After app startup the exception is thrown that table with custom name can't be found since the one with default name was created.

rwinch commented 5 years ago

Thanks for the sample. Did you see @vpavic comment?

jm-ck commented 5 years ago

Yes I did. I do not use Spring Boot to initialize the schema. I do it with a migration tool (liquibase) outside of the app - exactly like in the sample. Spring Boot only verifies the schema with

spring.jpa.hibernate.ddl-auto: validate

In previous Spring Session version < 2 with Spring Boot 1.5 the schema was initialized by a Spring Session. Also the tables are initialized by Spring Session 2.1.0 if default table names are used. So why the behavior is different when I change the table name? Why should I provide custom SQL schema file if I want a different name?

It sounds strange to me, this is why i find it as a bug

vpavic commented 5 years ago

I think there is some misunderstanding here. In the scope of this ticket, we're using the term to initialize database schema in the context of Spring Session, i.e. to setup database tables/objects that are required for Spring Session JDBC. And by setting the Spring Boot configuration property spring.session.jdbc.initialize-schema to always you are using Spring Boot to set up schema required by Spring Session JDBC.

As noted in my original comment, Spring Boot will initialize use scripts that are shipped within the spring-session-jdbc jar and those are available here.

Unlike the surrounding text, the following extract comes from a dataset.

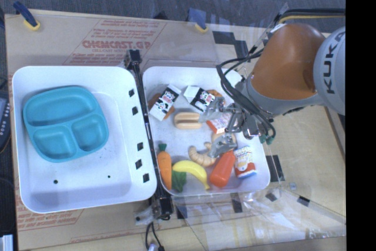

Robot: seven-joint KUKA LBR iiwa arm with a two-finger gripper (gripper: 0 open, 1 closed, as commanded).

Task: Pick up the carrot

As you can see those script are using the default table name. There is no magic involved here that will dynamically generate the schema scripts, or adjust the existing ones when you supply a non-default table name using spring.session.jdbc.table-name.

If you believe this should be made more obvious, please open a ticket with Spring Boot, as it is Spring Boot's auto-configuration support for Spring Session that's the real subject of this discussion. If you decide to do so, feel free to update this ticket with a link to new one in Spring Boot.

Hopefully this clarifies things a bit @jm-ck?

jm-ck commented 5 years ago

ok, If you say so.

It was pretty intuitive for me that when I can set the table-name and force to initialize-schema which works with the default names, it should also work with custom names.

so maybe your explanations could be included in docs? An this issue is more like a feature request.

vpavic commented 5 years ago

Closing as I believe I've provided you with pointers to relevant info which explains how things are implemented.

so maybe your explanations could be included in docs? An this issue is more like a feature request.

As noted in the previous comment, that request should be opened against Spring Boot.